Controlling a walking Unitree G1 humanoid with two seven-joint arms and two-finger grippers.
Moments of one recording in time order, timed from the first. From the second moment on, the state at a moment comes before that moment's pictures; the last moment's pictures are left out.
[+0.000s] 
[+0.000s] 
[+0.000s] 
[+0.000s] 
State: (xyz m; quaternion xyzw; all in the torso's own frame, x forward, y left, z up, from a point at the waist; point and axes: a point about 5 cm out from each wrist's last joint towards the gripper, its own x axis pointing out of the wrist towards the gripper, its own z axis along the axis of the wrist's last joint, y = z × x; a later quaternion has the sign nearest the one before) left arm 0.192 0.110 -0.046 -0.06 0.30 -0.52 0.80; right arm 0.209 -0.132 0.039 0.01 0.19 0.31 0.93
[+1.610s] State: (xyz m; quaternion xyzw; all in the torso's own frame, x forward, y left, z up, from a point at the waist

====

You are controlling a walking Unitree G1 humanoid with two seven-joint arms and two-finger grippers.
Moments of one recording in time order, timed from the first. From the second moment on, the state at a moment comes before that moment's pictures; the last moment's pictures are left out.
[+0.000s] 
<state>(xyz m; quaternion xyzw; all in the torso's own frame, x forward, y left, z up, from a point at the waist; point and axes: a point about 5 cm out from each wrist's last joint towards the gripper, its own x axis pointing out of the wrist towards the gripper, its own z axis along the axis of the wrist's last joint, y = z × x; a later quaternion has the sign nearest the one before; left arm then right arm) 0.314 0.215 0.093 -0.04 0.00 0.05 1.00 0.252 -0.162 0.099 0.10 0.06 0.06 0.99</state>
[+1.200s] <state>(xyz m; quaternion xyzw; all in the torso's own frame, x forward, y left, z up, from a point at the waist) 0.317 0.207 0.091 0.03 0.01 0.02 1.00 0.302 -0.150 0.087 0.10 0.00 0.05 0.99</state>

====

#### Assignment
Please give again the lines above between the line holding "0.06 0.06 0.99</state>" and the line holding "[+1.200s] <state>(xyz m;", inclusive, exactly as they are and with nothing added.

#### Output of the task
<state>(xyz m; quaternion xyzw; all in the torso's own frame, x forward, y left, z up, from a point at the waist; point and axes: a point about 5 cm out from each wrist's last joint towards the gripper, its own x axis pointing out of the wrist towards the gripper, its own z axis along the axis of the wrist's last joint, y = z × x; a later quaternion has the sign nearest the one before; left arm then right arm) 0.314 0.215 0.093 -0.04 0.00 0.05 1.00 0.252 -0.162 0.099 0.10 0.06 0.06 0.99</state>
[+1.200s] <state>(xyz m; quaternion xyzw; all in the torso's own frame, x forward, y left, z up, from a point at the waist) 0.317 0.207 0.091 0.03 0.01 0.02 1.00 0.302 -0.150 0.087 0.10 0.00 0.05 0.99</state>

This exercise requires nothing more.